View Full Version : Genetic-substructure and complex demographic history of South African Bantu speakers

08-13-2020, 11:56 PM
Genetic-substructure and complex demographic history of South African Bantu speakers


South Eastern Bantu-speaking ( SEB ) groups constitute more than 80% of the population in South Africa. Despite clear linguistic and geographic diversity, the genetic differences between these groups have not been systematically investigated. Based on genome-wide data of over 5000 individuals, representing eight major SEB groups, we provide strong evidence for fine-scale population structure that broadly aligns with geographic distribution and is also congruent with linguistic phylogeny (separation of Nguni, Sotho-Tswana and Tsonga speakers). Although differential Khoe-San admixture plays a key role, the structure persists after Khoe-San ancestry-masking. The timing of admixture, levels of sex-biased gene flow and population size dynamics also highlight differences in the demographic histories of individual groups. The comparisons with five Iron Age farmer genomes further support genetic continuity over ∼400 years in certain regions of the country. Simulated trait genome-wide association studies further show that the observed population structure could have major implications for biomedical genomics research in South Africa.

08-14-2020, 12:05 AM

Note 3. Sex-specific admixture patterns Several recent studies based on surveys of mitochondrial DNA (mtDNA) and Y-chromosome (Y-chr) haplogroups in Southern African populations have demonstrated a clear sex-biased gene flow between the K-S and BS16–18. Among the five Y-haplogroups found to be common among the SEB of this study, three are associated with Bantu-speakers (E1b1/E-P2, E2b/E-M52, and B2a1/B-M109) and two are associated with K-S populations (B2b/B-P6 and A1b1b2a), which are only 5.1% of the samples (Supplementary Table 4, Fig. 3a). Quality of assignment was measured using the F1 score —all assignments of E haplogroups were done with F1 score >0.89, and assignments of B haplogroups were done with F1 score >0.77. The assignment of our samples to A1b was with F1=1, though finer-scale resolution to A1b1b2a was only done with F1 in [0.60, 6.69]. The classification of the relatively few individuals with Y-haplogroups usually not associated with Africans included haplogroups assigned with F1>0.9 except for about a dozen individuals classified in J2a1a with F1<0.6.

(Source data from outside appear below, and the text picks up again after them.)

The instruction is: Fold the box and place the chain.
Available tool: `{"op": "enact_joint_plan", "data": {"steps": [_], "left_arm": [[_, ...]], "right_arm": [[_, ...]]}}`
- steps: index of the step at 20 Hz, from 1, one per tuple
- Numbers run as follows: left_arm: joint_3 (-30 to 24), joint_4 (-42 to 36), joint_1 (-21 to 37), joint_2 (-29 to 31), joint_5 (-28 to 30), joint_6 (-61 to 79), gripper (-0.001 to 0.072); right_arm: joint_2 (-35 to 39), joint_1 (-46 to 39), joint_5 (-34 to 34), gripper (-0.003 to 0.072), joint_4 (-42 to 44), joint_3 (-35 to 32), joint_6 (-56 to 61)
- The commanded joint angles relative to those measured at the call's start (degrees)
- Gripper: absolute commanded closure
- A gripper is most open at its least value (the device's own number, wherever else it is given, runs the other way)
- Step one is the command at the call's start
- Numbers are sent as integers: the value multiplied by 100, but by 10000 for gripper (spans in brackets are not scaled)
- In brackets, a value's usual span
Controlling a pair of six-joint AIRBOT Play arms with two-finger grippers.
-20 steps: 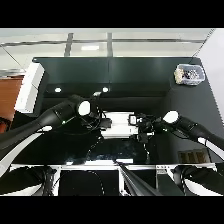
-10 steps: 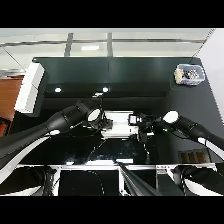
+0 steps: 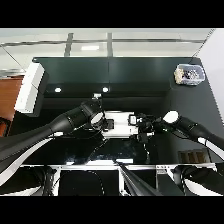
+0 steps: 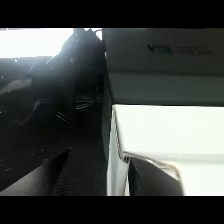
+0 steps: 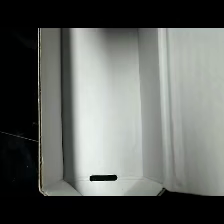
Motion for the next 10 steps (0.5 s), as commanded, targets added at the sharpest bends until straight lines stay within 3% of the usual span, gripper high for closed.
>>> {"op": "enact_joint_plan", "data": {"steps": [1, 7, 8, 10], "left_arm": [[7, -297, -7, -22, 275, -46, 323], [7, -225, -7, -133, 173, -2, 335], [7, -192, -7, -133, 155, 7, 414], [7, -188, -7, -153, 138, 26, 440]], "right_arm": [[0, 4, -2, 640, 15, 2, 0], [0, 4, 0, 640, 15, 2, 0], [0, 4, 0, 640, 15, 2, 0], [0, 4, -2, 640, 15, 2, 0]]}}
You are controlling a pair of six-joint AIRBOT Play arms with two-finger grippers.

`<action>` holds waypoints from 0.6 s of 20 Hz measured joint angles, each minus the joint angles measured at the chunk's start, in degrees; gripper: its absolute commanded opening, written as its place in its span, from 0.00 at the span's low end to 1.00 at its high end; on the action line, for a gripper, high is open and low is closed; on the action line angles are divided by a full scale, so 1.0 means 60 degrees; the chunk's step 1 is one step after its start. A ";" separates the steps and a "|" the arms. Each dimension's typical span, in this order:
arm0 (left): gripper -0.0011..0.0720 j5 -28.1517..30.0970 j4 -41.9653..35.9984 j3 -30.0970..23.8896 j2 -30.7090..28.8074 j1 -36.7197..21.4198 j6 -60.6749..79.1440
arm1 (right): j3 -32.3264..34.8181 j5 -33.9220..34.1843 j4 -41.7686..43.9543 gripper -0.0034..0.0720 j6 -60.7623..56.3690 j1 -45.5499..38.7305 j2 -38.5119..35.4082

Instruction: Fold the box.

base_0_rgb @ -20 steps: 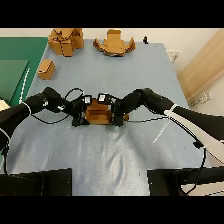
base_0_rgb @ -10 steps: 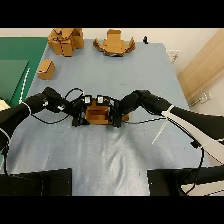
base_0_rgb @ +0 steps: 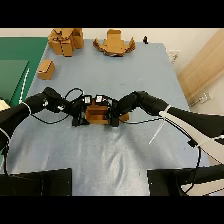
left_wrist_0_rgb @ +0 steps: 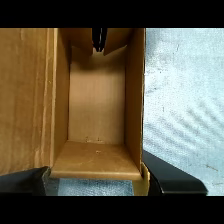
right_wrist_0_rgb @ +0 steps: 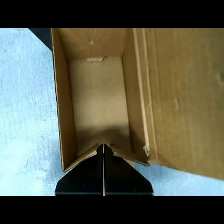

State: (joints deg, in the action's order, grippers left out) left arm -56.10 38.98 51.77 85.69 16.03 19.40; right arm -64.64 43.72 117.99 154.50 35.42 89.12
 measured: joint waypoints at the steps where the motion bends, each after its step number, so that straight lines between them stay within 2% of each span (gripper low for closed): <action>1: 0.50 -0.0004 0.0000 0.0000 0.0000 0.0000 0.0004 | 0.0000 -0.0036 0.0051 0.05 0.0007 0.0000 0.0018; 2: 0.50 0.0000 0.0000 0.0000 0.0000 0.0000 0.0004 | 0.0000 -0.0062 0.0080 0.05 0.0029 0.0000 0.0044; 3: 0.50 0.0000 0.0000 0.0000 0.0000 0.0000 0.0004 | 0.0000 -0.0084 0.0124 0.10 0.0044 0.0000 0.0073; 4: 0.50 0.0000 0.0000 0.0000 0.0000 0.0000 0.0004 | 0.0000 -0.0102 0.0175 0.35 0.0047 0.0000 0.0109; 5: 0.50 0.0000 0.0000 0.0000 0.0000 0.0000 0.0007 | 0.0000 -0.0120 0.0251 0.54 0.0058 0.0000 0.0153; 6: 0.50 0.0000 0.0000 0.0000 0.0000 0.0000 0.0007 | 0.0000 -0.0124 0.0317 0.56 0.0076 -0.0004 0.0189; 8: 0.50 0.0004 0.0000 0.0000 0.0000 0.0000 0.0011 | -0.0004 -0.0127 0.0408 0.68 0.0076 -0.0004 0.0240; 10: 0.50 0.0004 0.0000 0.0000 0.0000 0.0000 0.0015 | -0.0004 -0.0131 0.0463 0.68 0.0080 -0.0004 0.0266; 12: 0.50 0.0004 0.0000 0.0000 0.0000 0.0000 0.0015 | -0.0004 -0.0135 0.0484 0.61 0.0080 -0.0004 0.0277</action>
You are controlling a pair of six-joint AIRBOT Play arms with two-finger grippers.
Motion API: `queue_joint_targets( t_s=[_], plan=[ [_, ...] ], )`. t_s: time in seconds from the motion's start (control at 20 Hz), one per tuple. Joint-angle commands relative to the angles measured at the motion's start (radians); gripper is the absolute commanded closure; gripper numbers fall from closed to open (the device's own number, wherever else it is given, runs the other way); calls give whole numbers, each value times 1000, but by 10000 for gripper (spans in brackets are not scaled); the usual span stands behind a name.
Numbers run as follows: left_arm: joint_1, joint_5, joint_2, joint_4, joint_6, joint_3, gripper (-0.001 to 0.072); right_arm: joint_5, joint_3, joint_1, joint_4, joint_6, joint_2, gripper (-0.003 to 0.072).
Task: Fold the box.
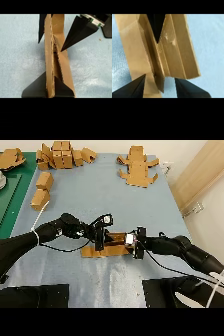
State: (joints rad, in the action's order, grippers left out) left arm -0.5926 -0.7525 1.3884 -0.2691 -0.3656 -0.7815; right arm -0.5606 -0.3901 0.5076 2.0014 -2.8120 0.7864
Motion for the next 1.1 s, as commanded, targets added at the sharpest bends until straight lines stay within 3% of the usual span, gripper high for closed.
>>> queue_joint_targets(
  t_s=[0.0, 0.25, 0.6, 1.05],
  plan=[
    [0, 0, 1, 0, 0, -1, 696, -110, -53, -12, 47, -61, 71, 106],
    [0, 0, 1, 0, 0, -1, 697, -252, -55, -88, 93, -64, 46, 106],
    [0, 0, 1, 0, 0, -1, 696, -174, -62, -158, 202, -194, 121, 107],
    [0, 0, 1, 0, 0, -1, 696, -246, -79, -157, 221, -192, 141, 107]
  ],
)
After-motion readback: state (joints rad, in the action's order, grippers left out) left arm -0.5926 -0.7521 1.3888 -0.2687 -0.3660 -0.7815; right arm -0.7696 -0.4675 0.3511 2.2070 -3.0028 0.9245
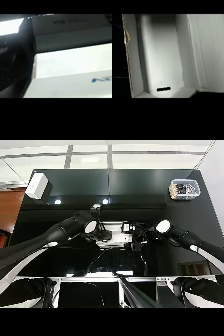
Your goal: Fold the box and place the chain.
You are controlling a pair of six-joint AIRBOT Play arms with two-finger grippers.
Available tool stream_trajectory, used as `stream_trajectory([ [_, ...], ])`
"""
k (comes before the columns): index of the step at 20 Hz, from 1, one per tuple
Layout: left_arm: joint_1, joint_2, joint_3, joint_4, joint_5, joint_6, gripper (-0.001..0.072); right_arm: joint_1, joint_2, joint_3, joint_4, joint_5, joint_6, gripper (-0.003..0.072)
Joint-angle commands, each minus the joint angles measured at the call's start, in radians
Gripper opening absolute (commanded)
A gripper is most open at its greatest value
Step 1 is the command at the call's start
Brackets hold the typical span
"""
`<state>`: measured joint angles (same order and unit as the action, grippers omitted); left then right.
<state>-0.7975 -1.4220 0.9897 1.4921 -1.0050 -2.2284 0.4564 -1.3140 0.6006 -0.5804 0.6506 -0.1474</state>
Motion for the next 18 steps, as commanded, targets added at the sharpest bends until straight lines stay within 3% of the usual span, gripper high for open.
stream_trajectory([
  [1, -0.016, -0.021, 0.018, 0.020, -0.006, -0.084, 0.0496, 0.001, -0.001, 0.001, 0.000, -0.001, 0.001, 0.0457],
  [5, -0.017, -0.021, 0.018, 0.028, -0.036, -0.095, 0.0473, 0.001, -0.001, 0.001, 0.000, -0.001, 0.001, 0.0457],
  [6, -0.017, -0.021, 0.018, 0.042, -0.051, -0.102, 0.0392, 0.001, -0.001, 0.001, 0.000, -0.001, 0.001, 0.0457],
  [10, -0.018, -0.021, 0.018, 0.071, -0.060, -0.136, 0.0317, 0.001, -0.001, 0.001, 0.000, -0.001, 0.001, 0.0458],
  [11, -0.018, -0.021, 0.018, 0.071, -0.051, -0.135, 0.0203, 0.001, -0.001, 0.001, 0.000, -0.001, 0.001, 0.0457],
  [14, -0.018, -0.021, 0.018, 0.070, -0.047, -0.136, 0.0169, 0.001, -0.001, 0.001, 0.000, -0.001, 0.001, 0.0457],
  [16, -0.018, -0.021, 0.018, 0.070, -0.046, -0.136, 0.0073, 0.001, -0.001, 0.001, 0.000, -0.001, 0.001, 0.0458],
  [18, -0.018, -0.021, 0.019, 0.070, -0.047, -0.136, 0.0042, 0.001, -0.001, 0.001, 0.000, -0.001, 0.001, 0.0457],
])
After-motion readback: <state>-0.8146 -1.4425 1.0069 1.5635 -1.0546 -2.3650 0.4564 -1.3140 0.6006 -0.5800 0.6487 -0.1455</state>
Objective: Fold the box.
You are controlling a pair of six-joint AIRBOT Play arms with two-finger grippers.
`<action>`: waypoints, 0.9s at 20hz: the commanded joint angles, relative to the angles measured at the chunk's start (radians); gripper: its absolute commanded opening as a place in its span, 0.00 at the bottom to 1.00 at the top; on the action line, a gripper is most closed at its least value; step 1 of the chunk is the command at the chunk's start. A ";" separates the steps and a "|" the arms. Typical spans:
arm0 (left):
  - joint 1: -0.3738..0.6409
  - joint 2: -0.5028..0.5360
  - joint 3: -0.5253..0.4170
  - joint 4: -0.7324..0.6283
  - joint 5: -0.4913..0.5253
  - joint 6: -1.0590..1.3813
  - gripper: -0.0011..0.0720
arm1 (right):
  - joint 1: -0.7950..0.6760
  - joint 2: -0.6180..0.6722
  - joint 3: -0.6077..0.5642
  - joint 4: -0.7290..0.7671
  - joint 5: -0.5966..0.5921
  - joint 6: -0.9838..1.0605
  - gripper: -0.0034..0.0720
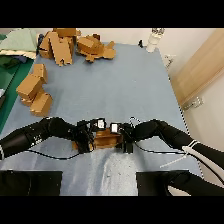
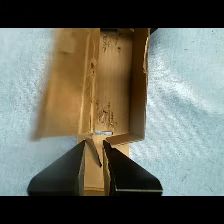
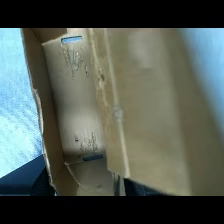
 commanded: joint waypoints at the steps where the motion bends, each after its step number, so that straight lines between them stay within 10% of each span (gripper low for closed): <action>1: 0.000 -0.001 0.000 -0.001 -0.007 -0.001 0.24 | 0.001 0.000 0.000 0.002 0.003 0.001 0.76; 6: 0.002 -0.001 0.000 0.000 0.026 -0.008 0.28 | 0.001 0.000 0.000 0.002 0.003 0.001 0.76; 8: 0.002 -0.001 0.000 0.000 0.030 -0.008 0.62 | 0.001 0.000 0.000 0.002 0.003 0.001 0.76; 18: 0.002 -0.001 0.000 0.000 0.058 -0.009 0.61 | 0.001 0.000 0.000 0.002 -0.001 0.017 0.79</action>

In contrast, among the mtDNA-haplogroups detected in our dataset, the proportion of the two K-S associated mtDNA-haplogroups (L0d and L0k) is about 20.5 %, confirming K-S biased maternal gene flow (Supplementary Table 5, Fig. 3a). MtDNA classification was more complicated than for Yhaplogroups due to technical limitations of the H3A custom array. Nonetheless, this array allowed high resolution and accurate calling of L0 haplogroups associated with K-S ancestry/speakers (such as L0d and L0k), and could distinguish between three sub-haplogroups of L0d (L0d1, L0d2, and
L0d3). However, the base of the array was from existing Illumina bead pools which has good coverage of non-African haplogroups (viz, M and N and below) and some coverage of African haplogroups. As part of the design process, additional probes were added (Botha et al. in prep). However, the underlying array technology probes for SNPs that are within 100 bp of each other may interfere with each other (and more so as they get closer to each other). As the mitochondrial genome is too short (over 16K SNPs) and there were over 200 SNPs genotyped, the array has limitations for the coverage of other African mtDNA-haplogroups. Besides, the classifications that were made were done with reasonable quality scores (except for L2a1 with a score of 0.63), but in some cases it was at a very coarse resolution. For example, 16% of the samples were classified as L0a’b’g but could not be classified more deeply and about 5% were classified as L1’2’3’4’5’6 but could not be classified more deeply. Additional SNPs covering L0a and L0g seem to be the most pressing, and with extra coverage of L3, L4, L6 and especially L2 being desirable.

08-14-2020, 12:22 AM
The lowest cross-validation (CV) value was observed at K=5 which separates the Afro-Asiatic and the Central-West African ancestries (Fig. 2a, Supplementary Fig. 4a). Notably, the estimates show about 170 (4%) of the SEB participants harbour more than 5% Eurasian-like ancestry (Table 2).

I wonder if the Eurasian ancestry is Cushitic via the Khoikhoi pastoralists or minor European/Dutch ancestry

08-14-2020, 12:34 AM
I wonder if the Eurasian ancestry is Cushitic via the Khoikhoi pastoralists or minor European/Dutch ancestry

Prolly the former, if on the inverse the fact African ancestry in Afrikaaners has been shown to be from West-African slaves and marriage with 'pure' Khoi females. Seems Bantus were left quite alone in that regard.

11-08-2020, 11:18 AM
It seems not every single or most of them have Eurasian ancestry though. If you look at the K3 and the K5 graphs closely. Or am I looking at it wrong?